Mark Crovella is a Department of Computer Science professor, a founding member of the Faculty of Computing & Data Sciences, and a Data Science Faculty Fellow. He is also Affiliate Faculty in the Department of Electrical and Computer Engineering, Graduate Program in Bioinformatics and Division of Systems Engineering.
His research interests span both computer networking and network science. Much of his work has been on improving the understanding, design, and performance of parallel and networked computer systems, mainly through the application of data mining, statistics, and performance evaluation.
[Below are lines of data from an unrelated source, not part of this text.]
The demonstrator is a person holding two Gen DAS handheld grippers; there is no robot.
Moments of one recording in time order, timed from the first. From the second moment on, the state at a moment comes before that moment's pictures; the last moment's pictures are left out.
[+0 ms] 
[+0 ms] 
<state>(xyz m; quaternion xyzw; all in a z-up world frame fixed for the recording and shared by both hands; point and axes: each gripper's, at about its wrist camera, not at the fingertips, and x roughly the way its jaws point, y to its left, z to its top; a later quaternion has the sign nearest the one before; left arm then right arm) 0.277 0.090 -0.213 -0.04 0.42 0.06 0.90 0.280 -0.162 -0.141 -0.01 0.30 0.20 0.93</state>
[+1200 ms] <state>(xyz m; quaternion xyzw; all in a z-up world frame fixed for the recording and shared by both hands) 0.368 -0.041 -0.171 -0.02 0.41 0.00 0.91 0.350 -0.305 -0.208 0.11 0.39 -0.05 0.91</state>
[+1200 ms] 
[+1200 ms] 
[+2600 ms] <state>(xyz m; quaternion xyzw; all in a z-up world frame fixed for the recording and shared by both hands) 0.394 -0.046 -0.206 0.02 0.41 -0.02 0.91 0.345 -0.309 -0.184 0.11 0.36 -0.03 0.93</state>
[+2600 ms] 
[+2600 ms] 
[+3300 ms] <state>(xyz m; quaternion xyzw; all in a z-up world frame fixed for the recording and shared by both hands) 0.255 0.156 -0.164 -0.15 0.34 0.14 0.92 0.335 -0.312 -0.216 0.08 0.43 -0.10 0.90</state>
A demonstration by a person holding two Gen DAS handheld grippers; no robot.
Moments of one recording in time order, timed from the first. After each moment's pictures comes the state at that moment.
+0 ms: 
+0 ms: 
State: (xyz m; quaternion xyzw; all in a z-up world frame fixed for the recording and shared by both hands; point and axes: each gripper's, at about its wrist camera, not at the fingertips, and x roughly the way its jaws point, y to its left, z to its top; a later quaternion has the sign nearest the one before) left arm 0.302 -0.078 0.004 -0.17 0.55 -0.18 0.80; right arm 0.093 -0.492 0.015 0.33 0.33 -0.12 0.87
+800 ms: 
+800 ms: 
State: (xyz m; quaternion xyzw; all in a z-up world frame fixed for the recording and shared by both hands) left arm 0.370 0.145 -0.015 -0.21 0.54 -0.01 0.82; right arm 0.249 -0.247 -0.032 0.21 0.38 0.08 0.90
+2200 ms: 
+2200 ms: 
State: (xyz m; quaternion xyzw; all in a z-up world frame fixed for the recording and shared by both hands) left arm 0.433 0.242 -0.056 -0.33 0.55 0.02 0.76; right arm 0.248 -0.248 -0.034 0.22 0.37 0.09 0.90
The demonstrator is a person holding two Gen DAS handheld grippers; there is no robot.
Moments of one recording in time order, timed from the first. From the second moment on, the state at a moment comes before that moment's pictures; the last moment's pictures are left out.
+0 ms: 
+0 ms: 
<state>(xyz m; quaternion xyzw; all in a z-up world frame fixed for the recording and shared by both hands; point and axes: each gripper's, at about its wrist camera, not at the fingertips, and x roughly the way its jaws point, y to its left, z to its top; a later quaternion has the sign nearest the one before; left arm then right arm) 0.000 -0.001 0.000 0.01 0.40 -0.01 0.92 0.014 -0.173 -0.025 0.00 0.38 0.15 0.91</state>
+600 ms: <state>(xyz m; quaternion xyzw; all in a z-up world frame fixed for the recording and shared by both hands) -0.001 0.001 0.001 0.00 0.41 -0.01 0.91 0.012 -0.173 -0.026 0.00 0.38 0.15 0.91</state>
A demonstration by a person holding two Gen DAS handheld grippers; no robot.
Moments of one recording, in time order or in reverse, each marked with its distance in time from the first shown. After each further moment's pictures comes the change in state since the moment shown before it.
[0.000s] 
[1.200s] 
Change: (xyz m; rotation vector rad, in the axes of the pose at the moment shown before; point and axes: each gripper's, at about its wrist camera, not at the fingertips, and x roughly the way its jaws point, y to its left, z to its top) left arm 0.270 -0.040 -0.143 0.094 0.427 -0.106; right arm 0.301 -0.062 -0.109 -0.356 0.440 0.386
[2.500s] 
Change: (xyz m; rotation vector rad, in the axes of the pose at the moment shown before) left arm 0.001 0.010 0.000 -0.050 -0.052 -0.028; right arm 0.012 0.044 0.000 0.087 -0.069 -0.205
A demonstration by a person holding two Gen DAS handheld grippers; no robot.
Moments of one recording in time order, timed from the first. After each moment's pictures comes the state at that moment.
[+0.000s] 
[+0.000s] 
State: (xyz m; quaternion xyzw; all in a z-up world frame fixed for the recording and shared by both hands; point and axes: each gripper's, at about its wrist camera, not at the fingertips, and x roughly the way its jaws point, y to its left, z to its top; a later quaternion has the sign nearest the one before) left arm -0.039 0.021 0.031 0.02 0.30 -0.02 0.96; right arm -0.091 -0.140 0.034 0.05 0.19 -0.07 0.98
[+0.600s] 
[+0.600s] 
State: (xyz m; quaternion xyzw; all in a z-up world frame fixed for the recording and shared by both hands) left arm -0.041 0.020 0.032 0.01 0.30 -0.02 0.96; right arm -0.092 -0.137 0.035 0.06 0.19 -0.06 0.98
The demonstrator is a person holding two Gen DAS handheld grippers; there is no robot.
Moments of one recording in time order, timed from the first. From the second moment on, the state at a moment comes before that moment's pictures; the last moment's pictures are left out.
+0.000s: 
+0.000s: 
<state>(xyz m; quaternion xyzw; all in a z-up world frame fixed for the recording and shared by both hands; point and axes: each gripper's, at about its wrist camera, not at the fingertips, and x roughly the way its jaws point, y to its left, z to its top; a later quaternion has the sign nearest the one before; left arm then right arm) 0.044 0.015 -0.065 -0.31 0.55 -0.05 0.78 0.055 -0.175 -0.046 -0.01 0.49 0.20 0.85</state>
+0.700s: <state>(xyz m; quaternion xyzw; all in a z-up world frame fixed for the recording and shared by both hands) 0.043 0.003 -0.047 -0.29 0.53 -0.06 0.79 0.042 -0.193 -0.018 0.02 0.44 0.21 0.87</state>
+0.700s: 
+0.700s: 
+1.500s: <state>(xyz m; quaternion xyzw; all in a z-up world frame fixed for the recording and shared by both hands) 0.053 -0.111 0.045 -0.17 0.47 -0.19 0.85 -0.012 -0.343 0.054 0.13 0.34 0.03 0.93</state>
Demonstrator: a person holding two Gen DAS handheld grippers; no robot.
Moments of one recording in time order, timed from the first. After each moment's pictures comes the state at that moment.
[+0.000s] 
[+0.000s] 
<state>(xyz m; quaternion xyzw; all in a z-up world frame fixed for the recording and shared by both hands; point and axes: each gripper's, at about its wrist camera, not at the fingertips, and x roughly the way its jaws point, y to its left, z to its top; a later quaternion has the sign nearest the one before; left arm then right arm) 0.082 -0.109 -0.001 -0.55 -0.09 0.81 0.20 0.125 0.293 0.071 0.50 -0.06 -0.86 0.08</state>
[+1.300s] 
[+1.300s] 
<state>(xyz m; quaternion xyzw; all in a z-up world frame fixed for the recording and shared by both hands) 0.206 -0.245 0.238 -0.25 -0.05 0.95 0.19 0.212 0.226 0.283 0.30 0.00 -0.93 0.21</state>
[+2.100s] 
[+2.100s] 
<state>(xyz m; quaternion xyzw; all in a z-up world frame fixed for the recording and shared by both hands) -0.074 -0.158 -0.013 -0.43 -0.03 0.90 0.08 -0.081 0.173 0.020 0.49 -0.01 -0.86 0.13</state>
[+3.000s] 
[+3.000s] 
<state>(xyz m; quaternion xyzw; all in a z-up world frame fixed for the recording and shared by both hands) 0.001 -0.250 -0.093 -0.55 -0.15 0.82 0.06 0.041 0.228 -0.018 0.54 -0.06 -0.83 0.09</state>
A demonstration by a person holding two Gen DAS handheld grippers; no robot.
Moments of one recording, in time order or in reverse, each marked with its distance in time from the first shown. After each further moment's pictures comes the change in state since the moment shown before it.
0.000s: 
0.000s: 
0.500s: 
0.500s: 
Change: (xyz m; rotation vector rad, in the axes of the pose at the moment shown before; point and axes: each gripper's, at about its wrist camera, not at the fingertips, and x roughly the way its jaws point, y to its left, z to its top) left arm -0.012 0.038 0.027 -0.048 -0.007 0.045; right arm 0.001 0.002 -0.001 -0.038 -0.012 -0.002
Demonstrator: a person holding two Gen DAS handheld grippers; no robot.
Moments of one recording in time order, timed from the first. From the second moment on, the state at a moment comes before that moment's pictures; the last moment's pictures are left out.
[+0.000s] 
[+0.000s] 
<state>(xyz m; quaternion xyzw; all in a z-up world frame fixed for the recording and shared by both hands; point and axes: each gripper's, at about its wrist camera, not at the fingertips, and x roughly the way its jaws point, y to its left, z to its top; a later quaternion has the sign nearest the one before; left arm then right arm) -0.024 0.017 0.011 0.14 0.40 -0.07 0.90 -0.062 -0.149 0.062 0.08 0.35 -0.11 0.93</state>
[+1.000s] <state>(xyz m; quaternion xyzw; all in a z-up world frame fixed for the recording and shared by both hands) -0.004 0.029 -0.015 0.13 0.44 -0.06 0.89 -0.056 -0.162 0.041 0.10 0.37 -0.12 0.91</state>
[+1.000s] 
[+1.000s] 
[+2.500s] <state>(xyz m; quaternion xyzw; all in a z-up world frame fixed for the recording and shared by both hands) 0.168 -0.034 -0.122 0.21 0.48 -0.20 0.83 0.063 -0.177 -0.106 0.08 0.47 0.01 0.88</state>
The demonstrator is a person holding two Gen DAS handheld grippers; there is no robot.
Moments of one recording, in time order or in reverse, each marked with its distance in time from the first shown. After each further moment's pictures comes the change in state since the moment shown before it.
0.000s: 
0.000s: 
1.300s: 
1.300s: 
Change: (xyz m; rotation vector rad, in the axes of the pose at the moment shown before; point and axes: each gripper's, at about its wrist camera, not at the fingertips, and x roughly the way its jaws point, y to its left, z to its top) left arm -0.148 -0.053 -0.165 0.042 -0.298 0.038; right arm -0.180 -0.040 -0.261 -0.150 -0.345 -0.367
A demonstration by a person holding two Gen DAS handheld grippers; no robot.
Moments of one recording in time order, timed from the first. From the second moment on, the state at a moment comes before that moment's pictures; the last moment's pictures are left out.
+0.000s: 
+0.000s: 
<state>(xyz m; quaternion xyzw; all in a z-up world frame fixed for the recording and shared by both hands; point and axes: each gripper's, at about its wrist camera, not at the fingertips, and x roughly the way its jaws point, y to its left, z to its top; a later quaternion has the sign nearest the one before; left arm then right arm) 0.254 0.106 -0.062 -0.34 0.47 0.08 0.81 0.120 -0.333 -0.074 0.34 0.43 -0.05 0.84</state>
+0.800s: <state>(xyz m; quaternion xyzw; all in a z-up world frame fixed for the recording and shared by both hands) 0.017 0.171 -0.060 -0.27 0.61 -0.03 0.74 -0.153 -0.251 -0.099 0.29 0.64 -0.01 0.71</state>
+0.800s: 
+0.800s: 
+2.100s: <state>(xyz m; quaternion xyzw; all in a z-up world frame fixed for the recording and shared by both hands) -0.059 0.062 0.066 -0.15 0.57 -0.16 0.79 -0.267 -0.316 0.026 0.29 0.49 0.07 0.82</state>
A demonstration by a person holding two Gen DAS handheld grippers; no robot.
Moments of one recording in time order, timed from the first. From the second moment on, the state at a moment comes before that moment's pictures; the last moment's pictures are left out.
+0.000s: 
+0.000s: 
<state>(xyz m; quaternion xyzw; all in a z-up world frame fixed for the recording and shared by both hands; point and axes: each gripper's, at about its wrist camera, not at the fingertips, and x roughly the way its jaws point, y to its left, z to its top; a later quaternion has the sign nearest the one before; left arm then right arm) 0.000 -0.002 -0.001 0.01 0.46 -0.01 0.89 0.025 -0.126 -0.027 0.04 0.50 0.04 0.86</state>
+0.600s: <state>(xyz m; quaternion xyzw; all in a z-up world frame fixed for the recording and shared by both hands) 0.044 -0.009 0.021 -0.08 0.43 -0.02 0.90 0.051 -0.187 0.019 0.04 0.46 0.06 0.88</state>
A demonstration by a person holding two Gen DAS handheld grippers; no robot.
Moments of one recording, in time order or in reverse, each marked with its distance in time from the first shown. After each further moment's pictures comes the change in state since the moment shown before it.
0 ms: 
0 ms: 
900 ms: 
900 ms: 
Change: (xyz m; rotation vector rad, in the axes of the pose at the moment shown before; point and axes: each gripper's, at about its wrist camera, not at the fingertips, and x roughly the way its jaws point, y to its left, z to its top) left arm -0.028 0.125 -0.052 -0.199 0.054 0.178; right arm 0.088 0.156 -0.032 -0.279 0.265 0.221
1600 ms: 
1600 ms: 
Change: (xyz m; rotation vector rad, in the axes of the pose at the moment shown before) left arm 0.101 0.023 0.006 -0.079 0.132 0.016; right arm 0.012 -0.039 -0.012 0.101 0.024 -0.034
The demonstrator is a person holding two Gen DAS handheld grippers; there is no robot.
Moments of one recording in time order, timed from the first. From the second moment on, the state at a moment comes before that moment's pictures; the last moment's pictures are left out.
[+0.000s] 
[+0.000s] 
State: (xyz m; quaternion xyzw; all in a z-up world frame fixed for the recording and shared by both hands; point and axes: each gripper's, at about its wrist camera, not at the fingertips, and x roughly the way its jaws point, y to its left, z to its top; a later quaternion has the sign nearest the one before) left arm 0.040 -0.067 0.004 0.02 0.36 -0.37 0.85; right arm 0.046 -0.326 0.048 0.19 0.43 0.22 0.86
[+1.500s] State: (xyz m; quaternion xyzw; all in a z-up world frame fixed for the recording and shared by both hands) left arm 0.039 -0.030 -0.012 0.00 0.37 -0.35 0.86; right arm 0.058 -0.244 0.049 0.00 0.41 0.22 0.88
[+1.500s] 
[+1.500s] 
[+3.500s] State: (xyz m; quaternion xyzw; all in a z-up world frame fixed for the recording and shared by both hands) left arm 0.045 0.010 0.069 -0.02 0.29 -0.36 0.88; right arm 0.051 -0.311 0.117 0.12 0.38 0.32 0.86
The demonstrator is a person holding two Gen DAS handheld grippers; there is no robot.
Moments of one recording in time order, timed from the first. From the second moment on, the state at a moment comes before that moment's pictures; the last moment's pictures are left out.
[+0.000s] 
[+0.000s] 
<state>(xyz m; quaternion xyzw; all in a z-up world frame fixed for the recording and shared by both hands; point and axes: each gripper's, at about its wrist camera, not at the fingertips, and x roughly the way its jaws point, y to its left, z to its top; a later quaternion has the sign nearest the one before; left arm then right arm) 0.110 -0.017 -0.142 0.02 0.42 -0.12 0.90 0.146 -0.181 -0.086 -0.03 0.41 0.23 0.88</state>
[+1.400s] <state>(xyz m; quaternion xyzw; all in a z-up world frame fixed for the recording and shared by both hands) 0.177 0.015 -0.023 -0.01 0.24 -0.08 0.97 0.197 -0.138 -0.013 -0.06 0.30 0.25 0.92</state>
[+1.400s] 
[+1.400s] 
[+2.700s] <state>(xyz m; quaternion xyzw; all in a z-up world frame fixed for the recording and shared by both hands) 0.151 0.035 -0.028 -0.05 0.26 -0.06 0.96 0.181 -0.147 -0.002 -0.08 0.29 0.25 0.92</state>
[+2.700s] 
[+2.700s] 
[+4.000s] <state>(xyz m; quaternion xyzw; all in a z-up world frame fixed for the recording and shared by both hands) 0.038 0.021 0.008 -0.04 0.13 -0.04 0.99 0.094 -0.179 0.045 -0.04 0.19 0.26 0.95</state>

In the networking arena, he has worked on characterizing the Internet and the World Wide Web. He has explored the presence and implications of self-similarity and heavy-tailed distributions in network traffic and Web workloads. He has also investigated the implications of Web workloads for the design of scalable and cost-effective Web servers. In addition, he has made numerous contributions to Internet measurement and modeling, and he has examined the impact of network properties on the design of protocols and the construction of statistical models. In the network science arena, he has focused on the analysis of social, biological, and data networks.